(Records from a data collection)
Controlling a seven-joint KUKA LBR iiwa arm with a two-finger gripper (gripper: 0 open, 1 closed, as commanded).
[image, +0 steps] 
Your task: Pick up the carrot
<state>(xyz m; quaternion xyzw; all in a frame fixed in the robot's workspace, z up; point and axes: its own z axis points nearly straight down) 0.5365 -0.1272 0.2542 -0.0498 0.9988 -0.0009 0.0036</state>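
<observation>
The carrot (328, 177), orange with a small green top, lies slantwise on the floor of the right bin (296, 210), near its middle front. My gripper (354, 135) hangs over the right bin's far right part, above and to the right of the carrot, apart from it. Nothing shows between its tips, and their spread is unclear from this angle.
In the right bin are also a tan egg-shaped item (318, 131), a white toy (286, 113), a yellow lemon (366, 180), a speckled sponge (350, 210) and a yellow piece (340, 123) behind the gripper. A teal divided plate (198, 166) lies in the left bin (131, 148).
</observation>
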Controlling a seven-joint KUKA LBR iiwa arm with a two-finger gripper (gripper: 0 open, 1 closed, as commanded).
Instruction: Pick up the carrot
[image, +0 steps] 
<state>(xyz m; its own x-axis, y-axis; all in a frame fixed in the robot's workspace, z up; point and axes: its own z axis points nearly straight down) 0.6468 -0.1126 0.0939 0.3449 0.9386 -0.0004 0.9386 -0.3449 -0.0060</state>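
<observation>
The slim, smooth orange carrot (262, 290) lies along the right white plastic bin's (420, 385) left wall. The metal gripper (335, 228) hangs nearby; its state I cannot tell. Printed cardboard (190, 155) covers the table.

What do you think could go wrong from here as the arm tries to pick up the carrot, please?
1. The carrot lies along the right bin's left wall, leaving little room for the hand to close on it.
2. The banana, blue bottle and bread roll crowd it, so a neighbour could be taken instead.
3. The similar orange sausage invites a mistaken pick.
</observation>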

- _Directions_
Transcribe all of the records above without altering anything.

- _Exercise solution_
Controlling a seven-joint KUKA LBR iiwa arm with a two-finger gripper (gripper: 0 open, 1 closed, as commanded).
[image, +0 steps] 
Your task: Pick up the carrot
<state>(xyz m; quaternion xyzw; all in a frame fixed in the robot's workspace, z up; point and axes: its own z axis points nearly straight down) 0.5365 -0.1272 0.2542 -0.0498 0.9988 -0.0009 0.0036</state>
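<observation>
The carrot (328, 177), orange with a small green top, lies slantwise on the floor of the right bin (296, 210), near its middle front. My gripper (354, 135) hangs over the right bin's far right part, above and to the right of the carrot, apart from it. Nothing shows between its tips, and their spread is unclear from this angle.
In the right bin are also a tan egg-shaped item (318, 131), a white toy (286, 113), a yellow lemon (366, 180), a speckled sponge (350, 210) and a yellow piece (340, 123) behind the gripper. A teal divided plate (198, 166) lies in the left bin (131, 148).
</observation>
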Controlling a seven-joint KUKA LBR iiwa arm with a two-finger gripper (gripper: 0 open, 1 closed, as commanded).
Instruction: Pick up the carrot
[image, +0 steps] 
<state>(xyz m; its own x-axis, y-axis; all in a frame fixed in the robot's workspace, z up; point and axes: its own z axis points nearly straight down) 0.6468 -0.1126 0.0939 0.3449 0.9386 -0.0004 0.9386 -0.3449 -0.0060</state>
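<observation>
The slim, smooth orange carrot (262, 290) lies along the right white plastic bin's (420, 385) left wall. The metal gripper (335, 228) hangs nearby; its state I cannot tell. Printed cardboard (190, 155) covers the table.

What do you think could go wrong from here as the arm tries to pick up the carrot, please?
1. The carrot lies along the right bin's left wall, leaving little room for the hand to close on it.
2. The banana, blue bottle and bread roll crowd it, so a neighbour could be taken instead.
3. The similar orange sausage invites a mistaken pick.
</observation>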

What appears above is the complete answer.